Mr. Barrett said, according to the article, “We do have basic social features in SharePoint; they will be improved in [SharePoint 15], but that will not be at the level of feature richness that Newsgator has.”

Further, he said “I would say as a customer don’t wait for Wave15, unless you’ve got a really slow social media strategy or unless you want to use some really baseline features, I would start going ahead with our platform and Newsgator on top”

Now, this was said at an event heavily influenced by Newsgator, but unless Mr. Barrett really has no idea what he’s talking about, it’s a great message from Redmond. As late as March this year, Jared Spataro was chatting about the virtues of SharePoint as a social platform, and although he did mention the importance of third-party vendors, it was pretty clear that the next version would be oh’ so great on its own.

Spataro’s message rhymes with the official marketing chit-chat we would expect to hear at this point, which is essentially “Yeah, what we said a couple of months ago regarding how great SharePoint 2010 is, well, that’s bollocks. What you really, really want is to get the next version, which is going to be amazing and come with small cute kittens”.

Speaking of which, I’m also anticipating Spataro’s 2015 chat on to be something like “Yeah, we know SharePoint 2013 social features suck, but just wait to see what’s coming in the next version”.

Hold on, did you just say ‘a great message from Redmond’?

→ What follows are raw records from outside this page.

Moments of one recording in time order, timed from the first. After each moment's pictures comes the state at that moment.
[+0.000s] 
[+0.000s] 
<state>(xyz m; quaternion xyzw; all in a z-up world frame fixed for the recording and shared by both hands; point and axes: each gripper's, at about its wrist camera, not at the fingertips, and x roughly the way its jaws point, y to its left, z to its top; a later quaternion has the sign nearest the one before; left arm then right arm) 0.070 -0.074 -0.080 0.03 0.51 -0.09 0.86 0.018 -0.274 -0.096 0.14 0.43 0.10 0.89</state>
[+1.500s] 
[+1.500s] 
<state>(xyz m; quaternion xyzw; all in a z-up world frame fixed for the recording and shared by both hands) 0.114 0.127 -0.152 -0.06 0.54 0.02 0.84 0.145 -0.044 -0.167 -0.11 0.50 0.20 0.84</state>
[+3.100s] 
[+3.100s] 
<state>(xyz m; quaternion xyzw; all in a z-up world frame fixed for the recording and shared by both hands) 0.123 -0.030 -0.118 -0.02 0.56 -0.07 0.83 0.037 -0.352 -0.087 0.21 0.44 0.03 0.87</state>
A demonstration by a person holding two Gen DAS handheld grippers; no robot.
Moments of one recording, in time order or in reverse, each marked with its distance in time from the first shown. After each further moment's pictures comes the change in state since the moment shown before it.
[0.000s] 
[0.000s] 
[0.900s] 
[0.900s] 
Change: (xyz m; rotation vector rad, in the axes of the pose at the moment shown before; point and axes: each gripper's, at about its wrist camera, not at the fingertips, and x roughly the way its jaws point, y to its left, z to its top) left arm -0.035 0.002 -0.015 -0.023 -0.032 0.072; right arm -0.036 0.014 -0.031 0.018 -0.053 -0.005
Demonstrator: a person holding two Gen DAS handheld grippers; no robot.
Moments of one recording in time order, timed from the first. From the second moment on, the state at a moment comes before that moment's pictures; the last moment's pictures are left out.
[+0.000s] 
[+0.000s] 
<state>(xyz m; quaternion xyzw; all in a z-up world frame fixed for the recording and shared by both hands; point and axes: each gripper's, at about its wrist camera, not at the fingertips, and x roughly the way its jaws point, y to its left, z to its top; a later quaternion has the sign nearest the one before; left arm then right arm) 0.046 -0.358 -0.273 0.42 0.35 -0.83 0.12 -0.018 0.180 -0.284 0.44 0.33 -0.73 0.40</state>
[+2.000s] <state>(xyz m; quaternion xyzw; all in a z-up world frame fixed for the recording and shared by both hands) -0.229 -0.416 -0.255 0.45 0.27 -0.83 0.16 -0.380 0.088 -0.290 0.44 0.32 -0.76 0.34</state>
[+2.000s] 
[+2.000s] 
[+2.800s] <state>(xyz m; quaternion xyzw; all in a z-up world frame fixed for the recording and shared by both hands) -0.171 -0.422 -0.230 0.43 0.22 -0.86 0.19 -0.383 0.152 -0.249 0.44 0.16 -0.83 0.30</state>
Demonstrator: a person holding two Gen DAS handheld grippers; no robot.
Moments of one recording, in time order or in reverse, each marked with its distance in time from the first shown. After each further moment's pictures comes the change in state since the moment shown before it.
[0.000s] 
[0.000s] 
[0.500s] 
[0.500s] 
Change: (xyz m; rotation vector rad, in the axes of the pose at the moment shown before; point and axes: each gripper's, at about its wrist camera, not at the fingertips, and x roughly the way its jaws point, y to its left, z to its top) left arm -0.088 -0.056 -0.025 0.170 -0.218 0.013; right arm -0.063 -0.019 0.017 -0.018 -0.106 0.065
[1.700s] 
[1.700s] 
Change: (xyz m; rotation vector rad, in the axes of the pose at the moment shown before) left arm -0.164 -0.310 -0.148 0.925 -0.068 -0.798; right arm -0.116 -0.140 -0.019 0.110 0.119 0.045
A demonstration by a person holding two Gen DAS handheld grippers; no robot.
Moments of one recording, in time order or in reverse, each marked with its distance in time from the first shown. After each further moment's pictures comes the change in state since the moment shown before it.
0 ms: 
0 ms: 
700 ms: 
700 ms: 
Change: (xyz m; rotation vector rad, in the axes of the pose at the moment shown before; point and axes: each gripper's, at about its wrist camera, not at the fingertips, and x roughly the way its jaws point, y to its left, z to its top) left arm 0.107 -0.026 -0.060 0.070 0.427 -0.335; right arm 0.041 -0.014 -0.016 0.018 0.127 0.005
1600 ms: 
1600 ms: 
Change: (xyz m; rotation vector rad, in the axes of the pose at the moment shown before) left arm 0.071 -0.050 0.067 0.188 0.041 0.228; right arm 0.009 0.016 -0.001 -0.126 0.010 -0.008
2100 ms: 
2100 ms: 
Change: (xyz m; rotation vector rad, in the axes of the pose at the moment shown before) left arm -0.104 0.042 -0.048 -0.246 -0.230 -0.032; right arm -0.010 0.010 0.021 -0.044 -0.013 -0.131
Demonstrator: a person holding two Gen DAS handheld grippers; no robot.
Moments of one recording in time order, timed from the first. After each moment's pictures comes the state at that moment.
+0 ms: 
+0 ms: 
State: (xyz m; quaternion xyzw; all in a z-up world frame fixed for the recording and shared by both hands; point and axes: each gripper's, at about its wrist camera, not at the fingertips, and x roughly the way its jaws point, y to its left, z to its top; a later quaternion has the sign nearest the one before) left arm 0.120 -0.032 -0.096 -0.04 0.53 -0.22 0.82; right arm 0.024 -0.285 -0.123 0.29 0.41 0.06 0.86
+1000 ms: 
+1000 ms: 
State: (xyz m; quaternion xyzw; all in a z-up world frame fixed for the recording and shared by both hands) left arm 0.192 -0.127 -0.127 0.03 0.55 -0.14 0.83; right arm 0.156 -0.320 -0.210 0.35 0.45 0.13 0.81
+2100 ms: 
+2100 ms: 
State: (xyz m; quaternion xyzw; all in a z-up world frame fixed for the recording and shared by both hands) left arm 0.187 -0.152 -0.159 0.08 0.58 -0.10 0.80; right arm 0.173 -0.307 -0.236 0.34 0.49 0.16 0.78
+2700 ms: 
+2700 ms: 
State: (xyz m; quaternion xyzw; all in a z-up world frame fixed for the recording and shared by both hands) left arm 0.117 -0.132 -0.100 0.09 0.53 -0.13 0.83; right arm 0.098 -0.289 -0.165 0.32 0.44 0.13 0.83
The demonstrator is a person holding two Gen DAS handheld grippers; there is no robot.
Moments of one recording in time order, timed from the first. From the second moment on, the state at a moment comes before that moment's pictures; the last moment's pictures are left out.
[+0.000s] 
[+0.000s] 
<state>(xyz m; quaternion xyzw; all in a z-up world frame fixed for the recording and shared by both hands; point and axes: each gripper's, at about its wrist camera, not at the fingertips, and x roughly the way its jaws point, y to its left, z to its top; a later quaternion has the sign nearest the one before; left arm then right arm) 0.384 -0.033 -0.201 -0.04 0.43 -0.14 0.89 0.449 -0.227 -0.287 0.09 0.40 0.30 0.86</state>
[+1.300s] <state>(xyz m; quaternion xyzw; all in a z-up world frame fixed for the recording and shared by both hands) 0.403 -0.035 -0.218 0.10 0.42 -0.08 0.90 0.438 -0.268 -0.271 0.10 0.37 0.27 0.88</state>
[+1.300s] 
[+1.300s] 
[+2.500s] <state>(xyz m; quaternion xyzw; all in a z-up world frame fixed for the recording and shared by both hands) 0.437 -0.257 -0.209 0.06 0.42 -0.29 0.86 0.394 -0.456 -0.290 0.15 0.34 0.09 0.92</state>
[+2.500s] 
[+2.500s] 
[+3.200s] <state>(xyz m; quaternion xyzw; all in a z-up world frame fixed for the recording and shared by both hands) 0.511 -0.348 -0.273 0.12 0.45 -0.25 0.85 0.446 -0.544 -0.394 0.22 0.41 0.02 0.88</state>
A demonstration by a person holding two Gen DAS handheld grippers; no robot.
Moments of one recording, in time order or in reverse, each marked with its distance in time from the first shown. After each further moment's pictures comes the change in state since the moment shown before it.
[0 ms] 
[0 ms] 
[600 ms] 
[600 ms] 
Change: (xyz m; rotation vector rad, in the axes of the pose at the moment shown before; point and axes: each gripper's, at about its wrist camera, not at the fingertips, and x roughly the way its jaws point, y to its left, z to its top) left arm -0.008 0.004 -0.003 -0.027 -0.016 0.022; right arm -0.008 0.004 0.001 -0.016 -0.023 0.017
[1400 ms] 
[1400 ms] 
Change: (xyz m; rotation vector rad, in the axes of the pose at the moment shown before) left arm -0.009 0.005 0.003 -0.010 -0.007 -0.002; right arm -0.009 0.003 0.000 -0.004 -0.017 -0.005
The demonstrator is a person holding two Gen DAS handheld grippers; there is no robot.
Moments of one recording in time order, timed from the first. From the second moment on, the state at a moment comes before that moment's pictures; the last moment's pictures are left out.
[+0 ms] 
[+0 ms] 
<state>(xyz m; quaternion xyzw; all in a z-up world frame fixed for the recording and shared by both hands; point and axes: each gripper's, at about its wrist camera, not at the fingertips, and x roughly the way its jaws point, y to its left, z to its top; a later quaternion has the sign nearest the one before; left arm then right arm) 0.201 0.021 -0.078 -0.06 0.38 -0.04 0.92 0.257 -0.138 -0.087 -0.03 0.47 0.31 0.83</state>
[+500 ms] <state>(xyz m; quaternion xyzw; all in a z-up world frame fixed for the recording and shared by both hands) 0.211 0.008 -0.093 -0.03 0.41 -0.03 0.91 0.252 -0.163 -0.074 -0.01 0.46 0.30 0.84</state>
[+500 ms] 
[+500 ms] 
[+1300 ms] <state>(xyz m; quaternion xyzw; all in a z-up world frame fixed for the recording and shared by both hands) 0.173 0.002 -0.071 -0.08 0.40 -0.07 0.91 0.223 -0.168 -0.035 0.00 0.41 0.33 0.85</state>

Yes, I did, and thanks for picking up on that. You see, I think Microsoft is on the completely wrong track with social. SharePoint has a three year product cycle, and before that at least two years of development, and the companies need at least a year for upgrading. Essentially, what customers get when they open up their newly upgraded SharePoint site is what was current five to six years ago. That’s why, when we got ‘social in SharePoint 2010’ we essentially got a glorified RSS reader and an innovative idea of tagging content (you know, like we did back in 2003).

So, if Mr. Barrett is right, he may not be the most popular guy in Microsoft these days, but he’s also sending a very important message of good news: Microsoft realizes and publicly says that it sucks at social and that you need to get something else if you want anything but the basics.

If this can be the start of a trend in which SharePoint becomes a platform first and product last, then the focus should shift from selling licenses to providing a stable and viable platform for long-term evolution. Today, because of Microsoft’s focus on selling licenses for SharePoint, the product cycle has become a ‘run like hell for one year, speculate about what’s coming for one year, be a newbie like everyone else for one year’.